» **ABOUT THIS TASK**:
Copy every line that contains the string "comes" from the entries below.
*** SOURCE MATERIAL
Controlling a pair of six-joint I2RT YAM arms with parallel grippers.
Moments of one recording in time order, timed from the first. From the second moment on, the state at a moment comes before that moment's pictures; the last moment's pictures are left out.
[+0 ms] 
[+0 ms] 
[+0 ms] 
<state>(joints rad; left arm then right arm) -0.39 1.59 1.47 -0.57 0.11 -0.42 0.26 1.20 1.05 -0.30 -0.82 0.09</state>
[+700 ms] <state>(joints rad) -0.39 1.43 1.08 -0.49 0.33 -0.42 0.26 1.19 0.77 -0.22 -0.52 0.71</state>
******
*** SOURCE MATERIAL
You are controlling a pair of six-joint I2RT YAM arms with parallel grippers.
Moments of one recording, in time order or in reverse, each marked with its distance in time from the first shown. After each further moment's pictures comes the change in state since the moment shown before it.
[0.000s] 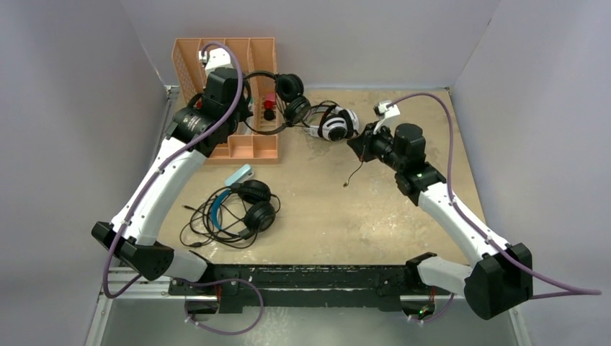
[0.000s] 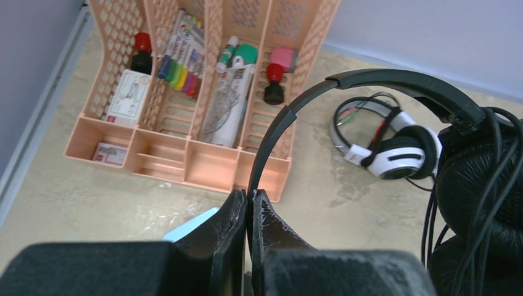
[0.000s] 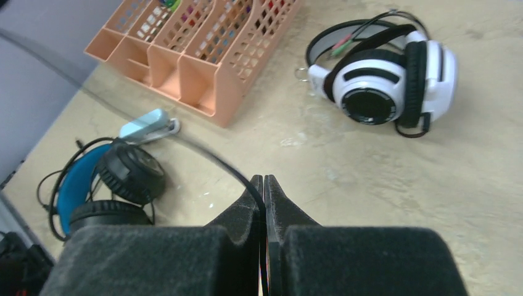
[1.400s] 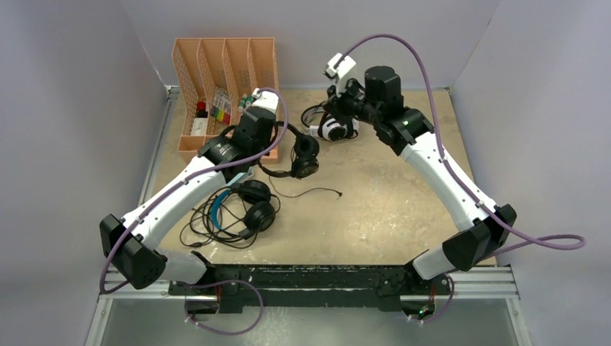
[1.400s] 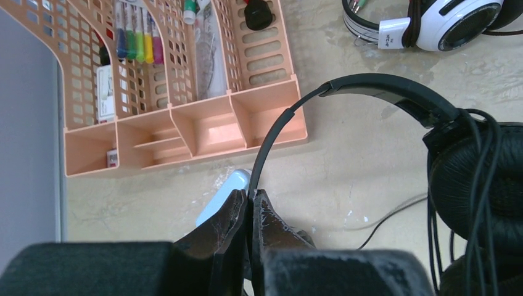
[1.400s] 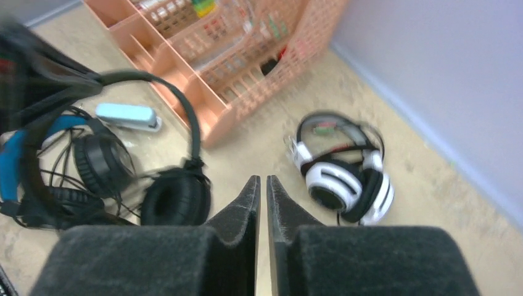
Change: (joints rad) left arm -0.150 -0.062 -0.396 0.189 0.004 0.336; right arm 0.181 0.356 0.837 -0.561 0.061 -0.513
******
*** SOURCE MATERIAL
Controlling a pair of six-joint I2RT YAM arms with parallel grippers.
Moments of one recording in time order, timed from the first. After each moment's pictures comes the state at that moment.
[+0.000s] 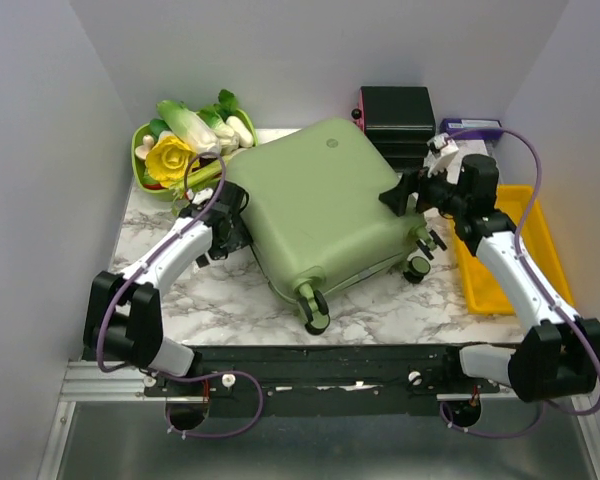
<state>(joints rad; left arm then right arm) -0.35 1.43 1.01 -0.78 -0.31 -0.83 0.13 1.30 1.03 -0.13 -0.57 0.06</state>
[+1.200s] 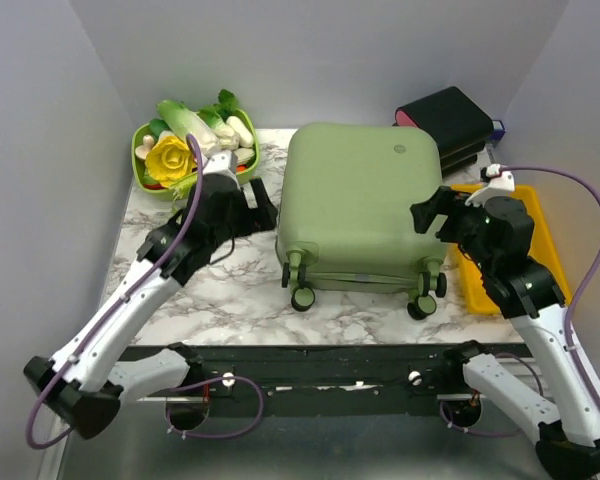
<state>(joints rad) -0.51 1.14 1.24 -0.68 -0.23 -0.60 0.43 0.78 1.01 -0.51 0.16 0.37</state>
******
» **SOLUTION TO THE PROBLEM**:
Moments of one recording in time order, timed from the first. From the second moment on, the state at a moment comes before that moment's pictures; the last moment's pictures are left out.
Moments of one recording, in time order or in reverse, each marked with its distance in time from the first shown. After each further moment's pictures comes the change in state since the moment shown before it.
Moments of one recording in time order, timed from the first. After each moment's pictures comes the state at that moment.

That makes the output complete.